Exercise details
Copy every record that appears below, exactly as it stands.

Extracted data entries
● ● ● ● ● ● ●

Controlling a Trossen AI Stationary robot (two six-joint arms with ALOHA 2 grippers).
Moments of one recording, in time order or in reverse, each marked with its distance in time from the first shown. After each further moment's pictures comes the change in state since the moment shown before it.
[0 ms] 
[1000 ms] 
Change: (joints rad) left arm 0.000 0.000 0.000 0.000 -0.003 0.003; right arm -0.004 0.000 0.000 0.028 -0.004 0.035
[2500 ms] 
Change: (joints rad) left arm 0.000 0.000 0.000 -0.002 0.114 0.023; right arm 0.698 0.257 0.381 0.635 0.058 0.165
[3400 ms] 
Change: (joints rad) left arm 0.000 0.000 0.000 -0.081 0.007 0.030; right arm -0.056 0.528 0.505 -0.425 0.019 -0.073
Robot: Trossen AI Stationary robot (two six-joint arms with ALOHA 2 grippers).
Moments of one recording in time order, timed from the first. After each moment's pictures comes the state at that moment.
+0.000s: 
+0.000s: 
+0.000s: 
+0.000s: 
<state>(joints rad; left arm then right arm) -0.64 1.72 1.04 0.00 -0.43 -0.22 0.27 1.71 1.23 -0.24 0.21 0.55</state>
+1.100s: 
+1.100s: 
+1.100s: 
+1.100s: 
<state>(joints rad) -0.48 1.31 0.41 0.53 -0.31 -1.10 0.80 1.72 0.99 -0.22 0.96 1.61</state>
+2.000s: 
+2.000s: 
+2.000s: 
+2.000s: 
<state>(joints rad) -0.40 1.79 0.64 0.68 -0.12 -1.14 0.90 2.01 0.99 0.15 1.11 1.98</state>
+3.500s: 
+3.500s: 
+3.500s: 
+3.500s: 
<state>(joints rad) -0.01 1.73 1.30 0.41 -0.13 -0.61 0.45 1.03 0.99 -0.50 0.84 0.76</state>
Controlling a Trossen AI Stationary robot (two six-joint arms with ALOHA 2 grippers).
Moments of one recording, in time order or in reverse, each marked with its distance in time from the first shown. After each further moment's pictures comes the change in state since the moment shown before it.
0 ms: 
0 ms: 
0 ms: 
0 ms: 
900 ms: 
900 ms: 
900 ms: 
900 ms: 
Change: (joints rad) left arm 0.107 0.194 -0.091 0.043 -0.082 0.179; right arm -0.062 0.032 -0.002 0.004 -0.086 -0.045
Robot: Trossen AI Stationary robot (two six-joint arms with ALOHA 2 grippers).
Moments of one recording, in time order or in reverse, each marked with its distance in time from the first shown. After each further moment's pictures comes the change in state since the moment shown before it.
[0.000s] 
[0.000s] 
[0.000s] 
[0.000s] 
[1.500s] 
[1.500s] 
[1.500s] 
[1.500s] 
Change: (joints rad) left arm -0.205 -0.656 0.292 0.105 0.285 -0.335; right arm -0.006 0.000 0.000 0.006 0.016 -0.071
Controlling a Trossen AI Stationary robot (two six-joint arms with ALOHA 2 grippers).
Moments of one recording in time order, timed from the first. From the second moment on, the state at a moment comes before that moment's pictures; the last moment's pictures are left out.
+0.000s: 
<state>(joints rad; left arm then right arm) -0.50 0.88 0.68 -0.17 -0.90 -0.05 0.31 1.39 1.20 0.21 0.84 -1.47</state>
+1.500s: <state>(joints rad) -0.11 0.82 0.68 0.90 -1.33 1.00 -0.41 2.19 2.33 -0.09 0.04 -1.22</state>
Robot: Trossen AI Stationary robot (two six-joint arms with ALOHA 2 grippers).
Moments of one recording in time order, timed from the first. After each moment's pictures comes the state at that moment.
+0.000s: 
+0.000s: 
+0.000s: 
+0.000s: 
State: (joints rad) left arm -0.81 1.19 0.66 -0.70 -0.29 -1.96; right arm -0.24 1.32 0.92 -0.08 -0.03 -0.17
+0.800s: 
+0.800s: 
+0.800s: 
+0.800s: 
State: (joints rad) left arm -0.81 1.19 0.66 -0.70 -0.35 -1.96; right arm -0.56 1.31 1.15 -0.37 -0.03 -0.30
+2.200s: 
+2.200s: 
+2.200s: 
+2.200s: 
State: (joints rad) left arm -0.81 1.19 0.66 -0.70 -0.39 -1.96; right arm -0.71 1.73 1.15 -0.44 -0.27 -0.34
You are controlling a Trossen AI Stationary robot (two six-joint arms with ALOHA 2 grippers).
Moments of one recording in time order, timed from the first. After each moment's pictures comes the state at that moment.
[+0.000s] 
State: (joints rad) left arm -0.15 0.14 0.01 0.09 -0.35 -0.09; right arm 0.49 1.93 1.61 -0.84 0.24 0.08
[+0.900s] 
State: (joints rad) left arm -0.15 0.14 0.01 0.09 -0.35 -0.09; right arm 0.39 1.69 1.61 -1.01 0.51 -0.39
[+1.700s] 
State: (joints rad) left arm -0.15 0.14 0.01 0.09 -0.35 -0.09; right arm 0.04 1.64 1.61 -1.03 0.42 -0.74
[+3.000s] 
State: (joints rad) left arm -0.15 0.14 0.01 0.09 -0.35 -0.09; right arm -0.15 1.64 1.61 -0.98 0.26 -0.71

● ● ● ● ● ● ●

Output of the exercise
Controlling a Trossen AI Stationary robot (two six-joint arms with ALOHA 2 grippers).
Moments of one recording, in time order or in reverse, each marked with its distance in time from the first shown. After each further moment's pictures comes the change in state since the moment shown before it.
[0 ms] 
[1000 ms] 
Change: (joints rad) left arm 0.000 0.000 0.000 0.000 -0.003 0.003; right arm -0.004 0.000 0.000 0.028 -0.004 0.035
[2500 ms] 
Change: (joints rad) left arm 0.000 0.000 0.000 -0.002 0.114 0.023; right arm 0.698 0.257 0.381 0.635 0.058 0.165
[3400 ms] 
Change: (joints rad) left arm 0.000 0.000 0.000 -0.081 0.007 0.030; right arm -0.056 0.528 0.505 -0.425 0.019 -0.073
Robot: Trossen AI Stationary robot (two six-joint arms with ALOHA 2 grippers).
Moments of one recording in time order, timed from the first. After each moment's pictures comes the state at that moment.
+0.000s: 
+0.000s: 
+0.000s: 
+0.000s: 
<state>(joints rad; left arm then right arm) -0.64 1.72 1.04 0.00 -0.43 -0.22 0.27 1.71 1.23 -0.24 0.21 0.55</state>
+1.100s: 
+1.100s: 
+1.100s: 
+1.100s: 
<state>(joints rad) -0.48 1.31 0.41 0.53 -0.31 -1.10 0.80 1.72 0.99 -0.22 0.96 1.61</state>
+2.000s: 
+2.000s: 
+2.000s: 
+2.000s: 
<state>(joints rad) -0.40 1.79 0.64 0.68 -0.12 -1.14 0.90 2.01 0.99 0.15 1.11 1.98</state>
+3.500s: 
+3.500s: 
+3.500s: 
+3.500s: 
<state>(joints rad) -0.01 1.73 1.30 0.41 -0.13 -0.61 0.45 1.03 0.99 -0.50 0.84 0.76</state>
Controlling a Trossen AI Stationary robot (two six-joint arms with ALOHA 2 grippers).
Moments of one recording, in time order or in reverse, each marked with its distance in time from the first shown. After each further moment's pictures comes the change in state since the moment shown before it.
0 ms: 
0 ms: 
0 ms: 
0 ms: 
900 ms: 
900 ms: 
900 ms: 
900 ms: 
Change: (joints rad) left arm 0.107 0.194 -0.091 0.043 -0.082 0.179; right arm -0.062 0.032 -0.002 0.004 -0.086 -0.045
Robot: Trossen AI Stationary robot (two six-joint arms with ALOHA 2 grippers).
Moments of one recording, in time order or in reverse, each marked with its distance in time from the first shown. After each further moment's pictures comes the change in state since the moment shown before it.
[0.000s] 
[0.000s] 
[0.000s] 
[0.000s] 
[1.500s] 
[1.500s] 
[1.500s] 
[1.500s] 
Change: (joints rad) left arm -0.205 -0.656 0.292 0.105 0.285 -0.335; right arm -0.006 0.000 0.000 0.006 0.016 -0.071
Controlling a Trossen AI Stationary robot (two six-joint arms with ALOHA 2 grippers).
Moments of one recording in time order, timed from the first. From the second moment on, the state at a moment comes before that moment's pictures; the last moment's pictures are left out.
+0.000s: 
<state>(joints rad; left arm then right arm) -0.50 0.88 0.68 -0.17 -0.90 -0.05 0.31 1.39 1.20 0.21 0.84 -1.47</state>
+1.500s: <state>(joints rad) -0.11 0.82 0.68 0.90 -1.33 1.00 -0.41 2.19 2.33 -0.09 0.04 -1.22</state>
Robot: Trossen AI Stationary robot (two six-joint arms with ALOHA 2 grippers).
Moments of one recording in time order, timed from the first. After each moment's pictures comes the state at that moment.
+0.000s: 
+0.000s: 
+0.000s: 
+0.000s: 
State: (joints rad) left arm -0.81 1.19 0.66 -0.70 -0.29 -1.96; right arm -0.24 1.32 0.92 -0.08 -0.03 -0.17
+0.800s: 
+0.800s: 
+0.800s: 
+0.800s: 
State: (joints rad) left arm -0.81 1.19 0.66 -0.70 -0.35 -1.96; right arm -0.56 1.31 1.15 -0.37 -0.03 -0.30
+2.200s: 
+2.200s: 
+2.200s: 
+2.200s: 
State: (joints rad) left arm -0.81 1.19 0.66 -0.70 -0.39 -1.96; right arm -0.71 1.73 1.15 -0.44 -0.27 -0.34
You are controlling a Trossen AI Stationary robot (two six-joint arms with ALOHA 2 grippers).
Moments of one recording in time order, timed from the first. After each moment's pictures comes the state at that moment.
[+0.000s] 
State: (joints rad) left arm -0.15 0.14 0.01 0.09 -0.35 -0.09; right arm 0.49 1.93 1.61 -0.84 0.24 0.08
[+0.900s] 
State: (joints rad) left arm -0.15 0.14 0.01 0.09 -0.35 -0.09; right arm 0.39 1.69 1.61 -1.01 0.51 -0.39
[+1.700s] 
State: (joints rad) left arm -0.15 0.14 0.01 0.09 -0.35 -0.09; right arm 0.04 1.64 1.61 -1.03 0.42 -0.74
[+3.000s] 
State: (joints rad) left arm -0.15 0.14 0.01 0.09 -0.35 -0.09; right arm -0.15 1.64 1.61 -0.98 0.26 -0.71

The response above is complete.